But having those "hot" leads test my SaaS and finally go live is taking ages.
Considering my pricing and according to some statistics I found online, my
clients should make a decision within 2-3 weeks, whereas the times are now in
the range of 3-4 months and getting longer.

As PG suggests in one of his essays, I'm "digging a hole that's narrow and
deep". I'm targeting a few thousands companies worldwide. The business area
they're in is fast-growing and fast-changing and I suspect that they might be
wary of adopting innovative solutions because they don't have clear ideas
about where their own business is heading. Some don't even seem to have clear
ideas about the prices of their own services and products (I tested this
hypothesis by offering a simple, free tool to help them model their costs, and
the feedback has been clear and positive).

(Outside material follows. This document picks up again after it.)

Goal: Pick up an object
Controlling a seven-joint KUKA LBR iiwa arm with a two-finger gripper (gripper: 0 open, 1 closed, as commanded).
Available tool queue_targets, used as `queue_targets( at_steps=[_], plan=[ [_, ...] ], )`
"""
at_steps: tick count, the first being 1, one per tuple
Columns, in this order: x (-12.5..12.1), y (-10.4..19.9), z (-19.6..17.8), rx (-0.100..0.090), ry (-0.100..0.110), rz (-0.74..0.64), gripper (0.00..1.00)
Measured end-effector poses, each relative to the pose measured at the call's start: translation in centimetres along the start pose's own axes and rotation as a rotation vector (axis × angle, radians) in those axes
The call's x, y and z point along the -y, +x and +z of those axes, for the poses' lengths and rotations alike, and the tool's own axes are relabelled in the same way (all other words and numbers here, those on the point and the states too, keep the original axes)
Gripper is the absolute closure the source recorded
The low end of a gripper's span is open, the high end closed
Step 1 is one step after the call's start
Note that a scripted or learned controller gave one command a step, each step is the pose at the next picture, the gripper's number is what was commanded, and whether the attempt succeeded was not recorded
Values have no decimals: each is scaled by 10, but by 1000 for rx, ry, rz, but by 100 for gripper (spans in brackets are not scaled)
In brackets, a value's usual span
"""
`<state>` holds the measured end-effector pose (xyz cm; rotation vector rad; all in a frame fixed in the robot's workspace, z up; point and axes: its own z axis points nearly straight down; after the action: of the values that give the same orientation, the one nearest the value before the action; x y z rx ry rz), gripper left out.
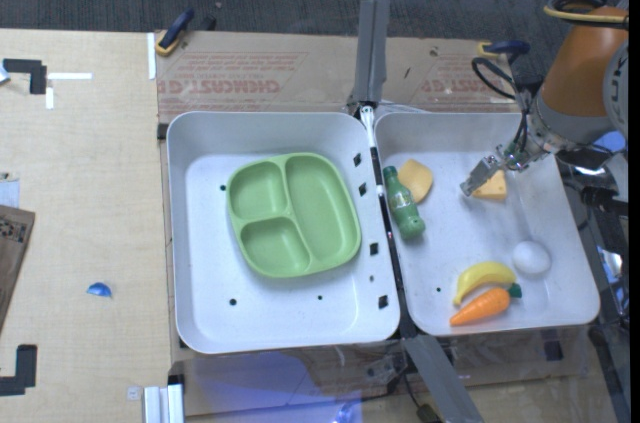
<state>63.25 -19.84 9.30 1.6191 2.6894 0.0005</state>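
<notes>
- Currently the left bin point(190, 241) carries a pale green divided plate point(294, 213), lying flat near its middle and turned a little askew; nothing about the step in hand concerns it, and the arm does well to leave it alone.
- Just over the shared wall, a small green bottle point(404, 203) lies on its side along the left edge of the right bin point(560, 311), with a yellow-orange rounded piece point(417, 179) touching it near the bin's back left corner.
- Further right, toward the back edge of that bin, sits the yellow cheese wedge point(490, 189), a small pale block with a sloping face; it looks rigid and light, likely to skid on the smooth white floor if nudged from one side.
- At the wedge the gripper point(487, 173) has one grey finger laid on the block's left upper side; whether the claw is spread or clamped cannot be told, since the second finger is hidden behind the wrist.
- To do this step well, the fingers should straddle the wedge squarely on two opposite flat faces, close before any lift, then rise straight.
- Toward the front edge lie a banana point(482, 278) and a carrot point(482, 304), touching, with a white egg point(531, 258) just beside them near the right edge, all well apart from the wedge.
</notes>
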Motion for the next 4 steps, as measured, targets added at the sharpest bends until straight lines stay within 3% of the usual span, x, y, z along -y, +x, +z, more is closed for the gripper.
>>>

I wouldn't say there's a risk of regret: I'll certainly regret it. Presently,
apart from my mental exhaustion, I'm in pretty good shape, both physically and
financially, but I need to set limits and draw lines. One of my main worries
is that I cannot figure out what's not working, why I cannot get more clients
on board and why it's taking so much time for them to go live. I developed the
app at blazing speed and now the sales are going so slowly that it looks like
nothing is moving and I find that unbearable. Maybe I'm just missing some
entrepreneurial skills? I wish I knew which ones. Right now, I would just like
to get rid of the whole thing, as irrational as it may seem.